## Exercise goal
Leaving out the images, reproduce every line of the data that follows exactly.

## Available data

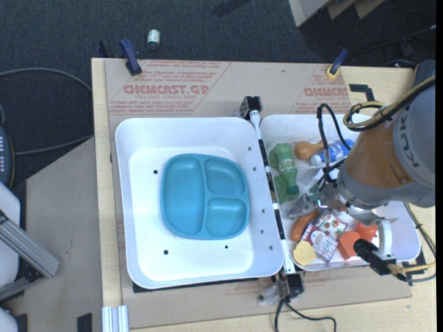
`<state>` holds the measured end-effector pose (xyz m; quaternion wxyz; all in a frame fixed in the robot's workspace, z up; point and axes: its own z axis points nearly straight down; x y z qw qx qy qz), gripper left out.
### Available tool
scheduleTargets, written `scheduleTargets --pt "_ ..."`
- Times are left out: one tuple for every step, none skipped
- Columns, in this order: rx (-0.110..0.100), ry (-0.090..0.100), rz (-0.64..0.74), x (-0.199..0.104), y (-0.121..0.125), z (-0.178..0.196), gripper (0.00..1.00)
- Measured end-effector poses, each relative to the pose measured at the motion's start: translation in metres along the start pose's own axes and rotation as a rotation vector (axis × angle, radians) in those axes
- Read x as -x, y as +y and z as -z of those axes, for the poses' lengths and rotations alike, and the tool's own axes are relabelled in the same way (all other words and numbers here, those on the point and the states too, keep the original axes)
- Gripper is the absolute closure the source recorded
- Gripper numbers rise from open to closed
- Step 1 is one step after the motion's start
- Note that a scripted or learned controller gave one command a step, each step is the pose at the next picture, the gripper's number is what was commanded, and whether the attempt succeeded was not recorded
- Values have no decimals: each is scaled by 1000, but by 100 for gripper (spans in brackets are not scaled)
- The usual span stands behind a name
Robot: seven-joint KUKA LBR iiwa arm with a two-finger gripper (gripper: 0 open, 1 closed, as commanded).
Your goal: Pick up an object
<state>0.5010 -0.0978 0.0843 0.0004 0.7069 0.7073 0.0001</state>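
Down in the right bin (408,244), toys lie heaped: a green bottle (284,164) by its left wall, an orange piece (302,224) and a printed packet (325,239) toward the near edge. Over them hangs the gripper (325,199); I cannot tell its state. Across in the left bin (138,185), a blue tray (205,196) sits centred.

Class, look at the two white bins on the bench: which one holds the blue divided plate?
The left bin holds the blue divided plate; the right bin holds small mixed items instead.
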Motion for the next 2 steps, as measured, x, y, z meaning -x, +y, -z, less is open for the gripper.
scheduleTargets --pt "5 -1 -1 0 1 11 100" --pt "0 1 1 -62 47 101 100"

## Answer below
`<state>` holds the measured end-effector pose (xyz m; quaternion wxyz; all in a frame fixed in the robot's workspace, z up; point and axes: its own z axis points nearly straight down; x y z qw qx qy qz), gripper left out.
### Available tool
scheduleTargets, written `scheduleTargets --pt "_ ..."`
- Times are left out: one tuple for every step, none skipped
- Columns, in this order: rx (-0.110..0.100), ry (-0.090..0.100), rz (-0.64..0.74), x (-0.199..0.104), y (-0.121..0.125), z (-0.178..0.196), gripper (0.00..1.00)
- Measured end-effector poses, each relative to the pose measured at the motion's start: translation in metres along the start pose's own axes and rotation as a rotation vector (axis × angle, radians) in those axes
- Read x as -x, y as +y and z as -z of those axes, for the poses' lengths and rotations alike, and the tool's own axes are relabelled in the same way (all other words and numbers here, those on the point and the states too, keep the original axes)
- Gripper is the absolute closure the source recorded
- Gripper numbers rise from open to closed
- Step 1 is one step after the motion's start
- Note that a scripted or learned controller gave one command a step, each step is the pose at the next picture, the gripper's number is what was commanded, and whether the attempt succeeded was not recorded
- Values have no decimals: each is scaled by 1000, but by 100 for gripper (spans in brackets are not scaled)
- The usual span stands behind a name
Robot: seven-joint KUKA LBR iiwa arm with a two-finger gripper (gripper: 0 open, 1 closed, as commanded).
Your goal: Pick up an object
<state>0.5010 -0.0978 0.0843 0.0004 0.7069 0.7073 0.0001</state>
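Down in the right bin (408,244), toys lie heaped: a green bottle (284,164) by its left wall, an orange piece (302,224) and a printed packet (325,239) toward the near edge. Over them hangs the gripper (325,199); I cannot tell its state. Across in the left bin (138,185), a blue tray (205,196) sits centred.

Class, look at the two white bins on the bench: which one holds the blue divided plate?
The left bin holds the blue divided plate; the right bin holds small mixed items instead.
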Motion for the next 2 steps, as measured, x, y, z meaning -x, +y, -z, less is open for the gripper.
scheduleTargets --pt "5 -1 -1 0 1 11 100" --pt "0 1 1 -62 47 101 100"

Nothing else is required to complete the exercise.